Background: Randomized controlled trials (RCTs) testing the combination therapy of transarterial chemoembolization (TACE) plus multikinase inhibitor (MKI) in patients with unresectable hepatocellular carcinoma (HCC) have yielded inconsistent results.

Methods: In this work, a systematic review and meta-analysis was performed to compare the TACE+MKI combination therapy versus TACE monotherapy in HCC patients with time to progression (TTP) adopted as primary outcome.

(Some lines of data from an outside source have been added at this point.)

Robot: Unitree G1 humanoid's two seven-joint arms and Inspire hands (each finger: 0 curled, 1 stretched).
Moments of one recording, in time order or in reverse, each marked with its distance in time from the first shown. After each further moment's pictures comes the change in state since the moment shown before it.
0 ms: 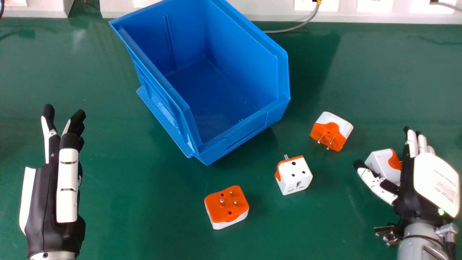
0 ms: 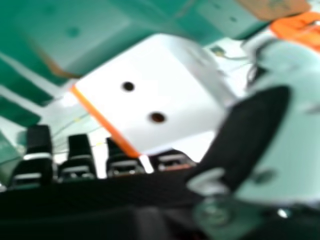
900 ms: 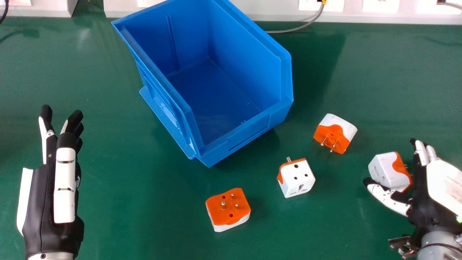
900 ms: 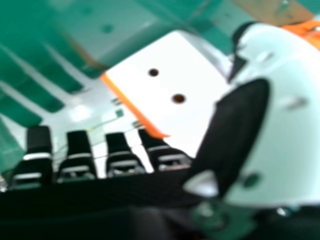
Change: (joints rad) left arm 0.015 0.000 0.001 -0.028 -0.013 0.014 -0.002; right arm 0.129 -0.050 -0.020 -0.263 -0.003 0.135 0.172
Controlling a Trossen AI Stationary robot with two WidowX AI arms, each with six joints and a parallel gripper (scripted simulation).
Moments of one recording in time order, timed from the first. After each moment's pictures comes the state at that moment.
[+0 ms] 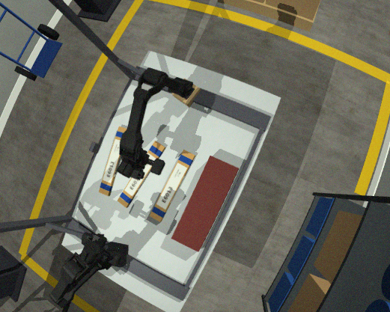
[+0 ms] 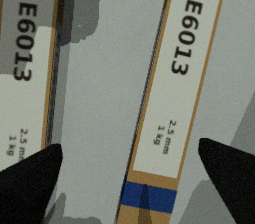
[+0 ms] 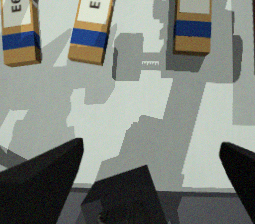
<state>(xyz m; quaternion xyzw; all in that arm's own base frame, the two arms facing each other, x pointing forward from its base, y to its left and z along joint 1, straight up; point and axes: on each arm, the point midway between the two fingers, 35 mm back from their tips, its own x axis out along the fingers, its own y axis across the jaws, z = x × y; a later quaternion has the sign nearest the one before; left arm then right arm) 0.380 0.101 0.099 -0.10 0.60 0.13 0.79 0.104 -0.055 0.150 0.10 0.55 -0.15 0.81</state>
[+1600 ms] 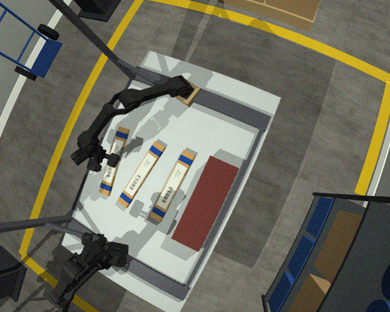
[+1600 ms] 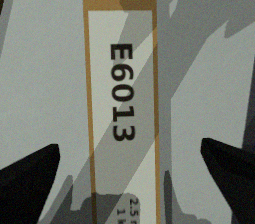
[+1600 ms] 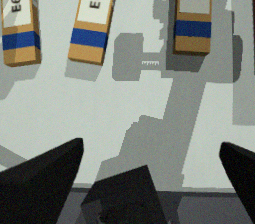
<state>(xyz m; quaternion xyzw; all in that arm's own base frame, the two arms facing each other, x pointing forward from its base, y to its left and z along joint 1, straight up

Results: A total of 10 RCTs comprising 2837 patients receiving combination therapy (TACE plus sorafenib, brivanib, orantinib or apatinib) were included. TACE+MKI significantly prolonged TTP (hazard ratio [HR] 0.74, 95% CI 0.62-0.89, p=0.001) versus TACE monotherapy. Subgroup analysis suggested MKI administration before TACE might be preferable to post-TACE MKI for TTP. TACE+MKI also increased objective response rate (ORR) (risk ratio [RR] 1.17, 95% CI 1.03-1.32, p=0.01), but failed to improve overall survival (OS) (HR 0.98, 95% CI 0.86-1.13, p=0.82) and progression-free survival (PFS) (HR 0.75, 95% CI 0.50-1.12, p=0.16). The incidence of any adverse event (AE) did not significantly differ between TACE+MKI and TACE groups (RR 1.17, 95% CI 0.96-1.42, p=0.01), while serious AEs showed significant difference (RR 1.41, 95% CI 1.26-1.59, p<0.0001). Nevertheless, these AEs showing significant difference were mainly associated with MKI toxicities rather than TACE.

Conclusions: TACE+MKI combination therapy improved TTP and ORR but not OS and PFS in patients with unresectable HCC. Further high-quality trials are needed to verify these clinical benefits, and our findings could be very informative for future trial design.